Work order: Only the lines from the one containing "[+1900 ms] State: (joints" through the one containing "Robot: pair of" should be printed, exactly as they appear below, with both ends included.

--- Supplied information ---

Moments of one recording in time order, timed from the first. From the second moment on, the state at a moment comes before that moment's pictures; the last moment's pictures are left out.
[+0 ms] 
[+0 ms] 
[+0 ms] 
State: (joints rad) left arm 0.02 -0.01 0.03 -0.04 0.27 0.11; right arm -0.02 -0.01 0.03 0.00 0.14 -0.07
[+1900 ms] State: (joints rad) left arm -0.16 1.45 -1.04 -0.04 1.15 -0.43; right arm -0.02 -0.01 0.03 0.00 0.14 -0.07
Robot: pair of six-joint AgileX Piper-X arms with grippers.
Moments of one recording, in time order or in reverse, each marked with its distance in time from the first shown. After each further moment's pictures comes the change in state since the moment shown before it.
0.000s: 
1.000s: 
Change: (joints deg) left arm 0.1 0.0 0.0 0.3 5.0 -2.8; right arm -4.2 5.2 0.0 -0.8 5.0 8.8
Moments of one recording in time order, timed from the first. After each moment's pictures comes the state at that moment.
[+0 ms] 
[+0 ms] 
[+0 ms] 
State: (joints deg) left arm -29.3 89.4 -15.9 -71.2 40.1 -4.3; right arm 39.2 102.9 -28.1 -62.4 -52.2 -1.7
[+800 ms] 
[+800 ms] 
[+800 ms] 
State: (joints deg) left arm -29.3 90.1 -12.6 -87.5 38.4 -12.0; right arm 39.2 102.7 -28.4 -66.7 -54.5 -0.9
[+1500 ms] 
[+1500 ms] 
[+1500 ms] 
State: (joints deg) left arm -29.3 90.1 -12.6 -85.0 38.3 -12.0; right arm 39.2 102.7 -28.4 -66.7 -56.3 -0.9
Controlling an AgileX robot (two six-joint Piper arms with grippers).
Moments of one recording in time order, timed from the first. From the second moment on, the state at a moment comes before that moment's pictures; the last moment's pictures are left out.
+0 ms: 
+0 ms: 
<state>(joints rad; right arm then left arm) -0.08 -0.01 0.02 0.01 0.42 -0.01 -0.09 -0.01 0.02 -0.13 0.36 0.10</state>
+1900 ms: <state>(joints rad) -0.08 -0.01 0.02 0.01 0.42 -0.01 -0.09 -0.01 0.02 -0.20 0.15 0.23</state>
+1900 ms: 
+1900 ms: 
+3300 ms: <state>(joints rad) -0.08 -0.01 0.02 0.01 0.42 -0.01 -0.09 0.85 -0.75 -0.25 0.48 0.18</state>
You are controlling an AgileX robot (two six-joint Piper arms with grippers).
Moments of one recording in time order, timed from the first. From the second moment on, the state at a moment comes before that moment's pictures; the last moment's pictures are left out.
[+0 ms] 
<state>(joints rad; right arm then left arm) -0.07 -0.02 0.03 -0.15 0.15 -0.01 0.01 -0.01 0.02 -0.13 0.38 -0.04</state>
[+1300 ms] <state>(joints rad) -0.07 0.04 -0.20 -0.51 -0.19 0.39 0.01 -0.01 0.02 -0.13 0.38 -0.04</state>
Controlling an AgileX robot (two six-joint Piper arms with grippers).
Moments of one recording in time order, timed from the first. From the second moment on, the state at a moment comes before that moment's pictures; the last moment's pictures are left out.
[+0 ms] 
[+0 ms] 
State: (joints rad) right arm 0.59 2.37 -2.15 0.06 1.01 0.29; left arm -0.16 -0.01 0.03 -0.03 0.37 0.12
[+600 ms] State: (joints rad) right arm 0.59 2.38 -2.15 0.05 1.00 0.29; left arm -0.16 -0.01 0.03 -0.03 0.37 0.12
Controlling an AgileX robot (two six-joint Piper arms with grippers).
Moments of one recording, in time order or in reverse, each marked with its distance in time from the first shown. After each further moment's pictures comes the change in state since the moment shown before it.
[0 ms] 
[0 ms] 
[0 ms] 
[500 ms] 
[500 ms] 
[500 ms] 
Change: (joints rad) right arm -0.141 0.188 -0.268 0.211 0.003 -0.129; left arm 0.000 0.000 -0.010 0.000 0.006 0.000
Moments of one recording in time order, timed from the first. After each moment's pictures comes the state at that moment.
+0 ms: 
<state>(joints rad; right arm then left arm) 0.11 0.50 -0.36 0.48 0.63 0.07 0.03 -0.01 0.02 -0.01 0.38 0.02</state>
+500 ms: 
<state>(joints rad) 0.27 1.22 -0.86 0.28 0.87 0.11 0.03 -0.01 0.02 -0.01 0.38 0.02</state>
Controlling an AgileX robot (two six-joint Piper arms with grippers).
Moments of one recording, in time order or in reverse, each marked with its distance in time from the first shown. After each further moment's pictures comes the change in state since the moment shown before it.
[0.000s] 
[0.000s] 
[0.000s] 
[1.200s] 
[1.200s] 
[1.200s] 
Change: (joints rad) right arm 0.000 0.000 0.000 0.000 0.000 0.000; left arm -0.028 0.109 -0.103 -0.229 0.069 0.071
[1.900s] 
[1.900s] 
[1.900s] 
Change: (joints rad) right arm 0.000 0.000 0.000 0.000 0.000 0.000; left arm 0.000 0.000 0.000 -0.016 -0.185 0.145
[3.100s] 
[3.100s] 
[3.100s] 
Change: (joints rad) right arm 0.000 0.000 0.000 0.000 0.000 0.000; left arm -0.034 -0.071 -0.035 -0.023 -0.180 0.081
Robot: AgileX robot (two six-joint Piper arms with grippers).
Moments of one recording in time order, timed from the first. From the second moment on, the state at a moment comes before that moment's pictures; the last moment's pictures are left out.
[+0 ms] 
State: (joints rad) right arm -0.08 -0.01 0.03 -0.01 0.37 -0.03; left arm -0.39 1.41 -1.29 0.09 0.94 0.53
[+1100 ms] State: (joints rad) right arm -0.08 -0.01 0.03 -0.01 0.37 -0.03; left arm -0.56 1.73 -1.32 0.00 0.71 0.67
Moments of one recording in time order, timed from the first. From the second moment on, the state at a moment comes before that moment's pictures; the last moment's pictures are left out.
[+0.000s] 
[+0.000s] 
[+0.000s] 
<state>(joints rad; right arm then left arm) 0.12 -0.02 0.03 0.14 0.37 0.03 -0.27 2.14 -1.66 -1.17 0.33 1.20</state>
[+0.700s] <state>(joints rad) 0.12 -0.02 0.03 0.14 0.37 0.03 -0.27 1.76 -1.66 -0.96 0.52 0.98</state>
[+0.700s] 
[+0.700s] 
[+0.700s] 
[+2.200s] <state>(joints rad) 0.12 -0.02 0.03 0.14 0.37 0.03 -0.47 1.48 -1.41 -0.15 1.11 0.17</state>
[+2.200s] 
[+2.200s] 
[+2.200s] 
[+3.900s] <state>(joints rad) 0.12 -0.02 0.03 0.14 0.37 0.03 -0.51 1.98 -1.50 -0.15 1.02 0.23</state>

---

Finished exercise:
[+1900 ms] State: (joints rad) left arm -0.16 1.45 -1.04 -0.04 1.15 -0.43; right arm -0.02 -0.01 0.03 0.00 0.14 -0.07
Robot: pair of six-joint AgileX Piper-X arms with grippers.

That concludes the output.